Im wichtigen Kampf, den die EU gegen das schädliche Mikroplastik führt, droht es ein unschuldiges Opfer zu geben: und zwar den Fußball, vor allem den städtischen. Ab 2022 soll - wie berichtet - auch das Granulat verboten werden, das für Kunstrasenplätze verwendet wird. „Das wird es niemals geben“ kann sich SC-Wiener-Viktoria-Trainer Toni Polster mit der Idee, auf Kunstrasenplätze künftig zu verzichten, nicht anfreunden.

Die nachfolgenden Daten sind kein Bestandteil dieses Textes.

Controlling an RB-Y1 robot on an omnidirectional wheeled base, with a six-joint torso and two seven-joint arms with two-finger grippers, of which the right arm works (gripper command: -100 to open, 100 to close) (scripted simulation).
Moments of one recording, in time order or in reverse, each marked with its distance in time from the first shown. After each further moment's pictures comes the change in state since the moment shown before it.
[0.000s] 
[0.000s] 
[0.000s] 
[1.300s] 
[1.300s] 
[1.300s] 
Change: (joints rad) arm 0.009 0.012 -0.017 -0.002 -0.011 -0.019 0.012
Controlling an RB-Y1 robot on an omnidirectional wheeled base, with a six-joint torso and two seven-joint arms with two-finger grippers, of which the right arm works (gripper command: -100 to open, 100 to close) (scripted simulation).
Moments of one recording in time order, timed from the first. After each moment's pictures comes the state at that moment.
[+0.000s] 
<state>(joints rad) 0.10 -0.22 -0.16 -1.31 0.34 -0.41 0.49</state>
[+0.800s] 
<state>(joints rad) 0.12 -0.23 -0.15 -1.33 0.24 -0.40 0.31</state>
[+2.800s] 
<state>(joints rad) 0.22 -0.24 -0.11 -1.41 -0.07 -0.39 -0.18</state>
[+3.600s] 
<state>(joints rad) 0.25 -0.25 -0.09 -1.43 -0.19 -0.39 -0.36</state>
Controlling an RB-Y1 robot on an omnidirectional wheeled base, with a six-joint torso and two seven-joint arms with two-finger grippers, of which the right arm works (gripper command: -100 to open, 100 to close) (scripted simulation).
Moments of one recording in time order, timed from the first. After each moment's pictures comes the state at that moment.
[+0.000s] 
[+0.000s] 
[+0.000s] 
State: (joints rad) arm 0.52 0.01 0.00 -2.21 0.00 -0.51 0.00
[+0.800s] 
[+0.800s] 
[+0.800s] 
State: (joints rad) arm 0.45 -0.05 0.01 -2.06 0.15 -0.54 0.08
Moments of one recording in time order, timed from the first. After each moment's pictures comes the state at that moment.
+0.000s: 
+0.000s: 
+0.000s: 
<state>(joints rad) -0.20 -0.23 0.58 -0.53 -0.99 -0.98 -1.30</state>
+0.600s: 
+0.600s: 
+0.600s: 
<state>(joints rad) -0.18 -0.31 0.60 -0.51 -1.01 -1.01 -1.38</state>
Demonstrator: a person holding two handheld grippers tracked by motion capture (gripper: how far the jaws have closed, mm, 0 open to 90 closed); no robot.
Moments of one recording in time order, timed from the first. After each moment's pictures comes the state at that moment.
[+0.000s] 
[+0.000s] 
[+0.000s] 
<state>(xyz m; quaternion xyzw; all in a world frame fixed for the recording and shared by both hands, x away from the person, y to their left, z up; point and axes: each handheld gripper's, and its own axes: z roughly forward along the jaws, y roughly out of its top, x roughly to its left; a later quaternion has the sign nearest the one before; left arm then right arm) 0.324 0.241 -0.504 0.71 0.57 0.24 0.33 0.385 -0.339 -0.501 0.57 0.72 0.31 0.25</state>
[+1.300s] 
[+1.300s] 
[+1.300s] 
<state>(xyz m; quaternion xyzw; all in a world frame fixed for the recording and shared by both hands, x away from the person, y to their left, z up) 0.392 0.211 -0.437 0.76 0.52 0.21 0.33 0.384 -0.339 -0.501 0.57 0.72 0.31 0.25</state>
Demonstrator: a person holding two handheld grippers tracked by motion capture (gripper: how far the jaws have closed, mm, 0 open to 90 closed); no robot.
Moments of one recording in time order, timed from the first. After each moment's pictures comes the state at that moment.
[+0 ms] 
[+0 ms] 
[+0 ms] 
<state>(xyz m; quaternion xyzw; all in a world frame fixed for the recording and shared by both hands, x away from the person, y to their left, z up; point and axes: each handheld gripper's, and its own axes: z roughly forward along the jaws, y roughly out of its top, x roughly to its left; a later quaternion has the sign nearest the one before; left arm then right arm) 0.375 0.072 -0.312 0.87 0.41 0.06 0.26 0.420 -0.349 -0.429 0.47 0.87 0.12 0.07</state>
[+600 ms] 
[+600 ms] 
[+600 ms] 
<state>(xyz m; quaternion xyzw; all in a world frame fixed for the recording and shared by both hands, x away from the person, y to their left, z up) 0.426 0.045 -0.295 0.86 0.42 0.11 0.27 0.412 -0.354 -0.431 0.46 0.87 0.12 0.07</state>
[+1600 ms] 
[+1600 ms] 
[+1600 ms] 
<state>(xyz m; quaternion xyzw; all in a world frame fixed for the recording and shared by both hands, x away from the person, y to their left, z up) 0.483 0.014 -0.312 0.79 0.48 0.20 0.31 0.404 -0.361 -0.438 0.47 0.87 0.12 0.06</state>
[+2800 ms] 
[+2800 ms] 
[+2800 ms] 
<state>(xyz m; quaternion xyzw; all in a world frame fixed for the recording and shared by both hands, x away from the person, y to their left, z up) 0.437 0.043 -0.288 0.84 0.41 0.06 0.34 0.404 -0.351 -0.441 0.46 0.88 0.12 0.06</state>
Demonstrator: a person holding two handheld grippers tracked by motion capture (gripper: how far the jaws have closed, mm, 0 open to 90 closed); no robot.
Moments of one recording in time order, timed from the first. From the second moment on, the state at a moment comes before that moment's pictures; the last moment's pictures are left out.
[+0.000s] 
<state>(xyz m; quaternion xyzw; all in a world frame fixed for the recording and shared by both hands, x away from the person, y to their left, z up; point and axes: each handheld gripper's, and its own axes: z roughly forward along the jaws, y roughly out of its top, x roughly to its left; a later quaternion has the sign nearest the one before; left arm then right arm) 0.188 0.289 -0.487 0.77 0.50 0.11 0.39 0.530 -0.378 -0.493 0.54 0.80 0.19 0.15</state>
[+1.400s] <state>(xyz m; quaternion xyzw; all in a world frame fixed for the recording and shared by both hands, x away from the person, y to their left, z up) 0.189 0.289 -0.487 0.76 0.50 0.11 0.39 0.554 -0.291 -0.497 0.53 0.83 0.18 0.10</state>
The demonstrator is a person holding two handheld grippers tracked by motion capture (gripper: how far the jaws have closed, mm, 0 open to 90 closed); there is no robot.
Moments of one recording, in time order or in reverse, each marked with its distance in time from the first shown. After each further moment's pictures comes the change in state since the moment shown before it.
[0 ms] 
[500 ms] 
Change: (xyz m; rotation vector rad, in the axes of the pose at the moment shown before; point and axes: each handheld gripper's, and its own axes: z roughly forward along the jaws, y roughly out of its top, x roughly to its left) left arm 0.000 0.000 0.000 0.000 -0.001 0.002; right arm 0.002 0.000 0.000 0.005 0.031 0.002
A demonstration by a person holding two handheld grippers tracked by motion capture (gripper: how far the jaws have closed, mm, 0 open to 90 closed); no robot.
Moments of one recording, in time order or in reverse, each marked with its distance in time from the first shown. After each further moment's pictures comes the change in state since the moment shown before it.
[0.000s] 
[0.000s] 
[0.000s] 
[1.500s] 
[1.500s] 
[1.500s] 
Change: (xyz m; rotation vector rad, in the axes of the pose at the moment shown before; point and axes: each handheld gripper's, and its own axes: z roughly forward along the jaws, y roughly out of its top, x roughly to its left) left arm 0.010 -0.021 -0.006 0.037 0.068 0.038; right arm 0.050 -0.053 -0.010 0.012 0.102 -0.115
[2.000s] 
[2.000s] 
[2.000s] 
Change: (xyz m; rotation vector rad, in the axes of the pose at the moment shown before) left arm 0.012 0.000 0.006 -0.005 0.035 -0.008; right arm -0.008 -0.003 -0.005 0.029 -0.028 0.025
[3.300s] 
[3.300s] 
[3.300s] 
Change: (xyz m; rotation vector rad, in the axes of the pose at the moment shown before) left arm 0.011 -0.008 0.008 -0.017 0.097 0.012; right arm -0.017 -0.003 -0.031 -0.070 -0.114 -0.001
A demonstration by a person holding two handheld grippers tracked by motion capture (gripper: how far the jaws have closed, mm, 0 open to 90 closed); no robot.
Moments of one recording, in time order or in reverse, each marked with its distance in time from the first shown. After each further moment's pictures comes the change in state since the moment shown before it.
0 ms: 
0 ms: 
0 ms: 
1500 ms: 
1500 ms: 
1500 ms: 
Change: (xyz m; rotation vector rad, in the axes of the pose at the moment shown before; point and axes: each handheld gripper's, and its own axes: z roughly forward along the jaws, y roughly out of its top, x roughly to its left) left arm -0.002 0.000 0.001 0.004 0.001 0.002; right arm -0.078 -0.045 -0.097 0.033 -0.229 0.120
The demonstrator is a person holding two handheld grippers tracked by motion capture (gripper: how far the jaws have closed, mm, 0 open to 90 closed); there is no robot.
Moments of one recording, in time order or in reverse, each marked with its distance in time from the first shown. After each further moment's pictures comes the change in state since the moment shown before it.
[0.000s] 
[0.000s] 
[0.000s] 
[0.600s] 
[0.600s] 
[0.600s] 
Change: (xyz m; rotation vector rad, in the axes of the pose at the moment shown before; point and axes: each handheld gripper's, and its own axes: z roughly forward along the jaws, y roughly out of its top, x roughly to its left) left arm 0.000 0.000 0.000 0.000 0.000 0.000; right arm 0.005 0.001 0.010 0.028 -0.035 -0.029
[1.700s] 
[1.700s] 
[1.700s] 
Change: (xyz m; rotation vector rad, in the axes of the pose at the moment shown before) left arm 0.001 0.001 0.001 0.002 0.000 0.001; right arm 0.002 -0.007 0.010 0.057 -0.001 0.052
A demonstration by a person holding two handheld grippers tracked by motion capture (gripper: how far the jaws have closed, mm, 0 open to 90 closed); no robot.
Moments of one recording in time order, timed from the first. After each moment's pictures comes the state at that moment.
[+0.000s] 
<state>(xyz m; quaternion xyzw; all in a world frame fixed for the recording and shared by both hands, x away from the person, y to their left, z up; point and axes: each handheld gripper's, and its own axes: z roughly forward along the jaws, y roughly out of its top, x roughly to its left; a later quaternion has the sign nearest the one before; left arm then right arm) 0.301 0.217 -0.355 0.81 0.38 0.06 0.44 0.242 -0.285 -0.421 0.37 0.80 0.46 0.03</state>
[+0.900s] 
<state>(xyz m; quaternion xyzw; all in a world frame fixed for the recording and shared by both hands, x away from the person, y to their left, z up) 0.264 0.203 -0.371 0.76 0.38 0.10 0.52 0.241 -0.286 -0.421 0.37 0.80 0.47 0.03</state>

Das im Kunstrasen verwendete Granulat gerät stetig in die Umwelt und muss aufgefüllt werden. Daher ist in der neuen EU-Richtlinie gegen Plastik vorgesehen, dass ab 2022 kein schädliches Granulat mehr auf diese Weise in die Umwelt gelangen soll - das wiederum soll ein Verbot von Kunstrasenplätzen bedeuten, und derer gibt es in Österreich 259. Allein 50 davon sind, so ÖFB-Generalsekretär Thomas Hollerer, in Wien zu finden.
„Naturrasen kann einer solchen Belastung nicht standhalten“
Ein Aus könnte verheerend für den Sport werden. Hollerer erklärt, dass es vielerorts ohne Kunstrasen schlicht nicht geht: Man brauche ihn, „um trotz Platzmangels den Trainings- und Spielbetrieb von der Kinder- bis zur ersten Mannschaft aufrechtzuerhalten“. „Ein Naturrasen kann einer solchen Belastung nicht standhalten.“
Schon zuvor schlug der deutsche Innenminister Horst Seehofer in der „Welt am Sonntag“ Alarm: „Ich will einen vernünftigen Ausgleich zwischen Umweltschutz und den berechtigten Interessen des Sports.“ Daher fordert er eine sechsjährige Übergangsfrist für die Umrüstung auf neue Plätze in der EU-Richtlinie.
Auch österreichische Regierung skeptisch
Auch die österreichische Regierung ist skeptisch: Aus dem Umfeld des für Sport mit zuständigen Finanzministers heißt es zur „Krone“, dass man „bestehende Anlagen nicht verbieten“ solle; es brauche dabei „entsprechendes Augenmaß“. Die ÖVP schlägt indes vor, dass „bei Neuanlagen und Generalsanierungen über eine Verpflichtung zur Umrüstung“ nachgedacht werden könne. Schließlich gebe es „gute andere Materialien, zum Beispiel Kork“. Umstiege müssten aber finanziell gefördert werden.
So oder so: Das letzte Wort scheint jedenfalls noch nicht gesprochen - schließlich muss die EU-Richtlinie erst in den nationalen Parlamenten umgesetzt werden.
Toni Polster: „Das wird es niemals geben“
„Das kann es gar nicht geben und wird sich niemals durchsetzen", meint indessen SC-Wiener-Viktoria-Trainer Toni Polster. Der Ex-Teamspieler kann sich mit der Idee, Kunstrasenplätze in Zukunft komplett abzuschaffen, gar nicht anfreunden. Mit seinem Ostligisten wäre der 55-Jährige in diesem Fall ebenfalls betroffen.
Wie so viele Vereine in Wien haben die Meidlinger nur einen einzigen Kunstrasenplatz in der Oswaldgasse zur Verfügung. “Bei uns sind jeden Tag um die 500 Kinder im Training. Die würden dann alle auf der Straße stehen, oder was?„, brummt Polster, der auch die dadurch anstehenden Kosten und Probleme nicht nachvollziehen kann. “Ein Rasenplatz kostet sehr viel Geld und muss täglich gepflegt werden. Dafür ist wieder zusätzliches Personal nötig. Die meisten Fußballklubs können das finanziell niemals stemmen.
Fakt ist auch, dass vielen Sportanlagen eine geeignete Infrastruktur für einen Rasenplatz fehlt. „Mit dieser Aktion würde man dem Fußball extremen Schaden zufügen. Das wäre eine Katastrophe, die einen Verein in den Ruin treiben könnte", ist Polster überzeugt.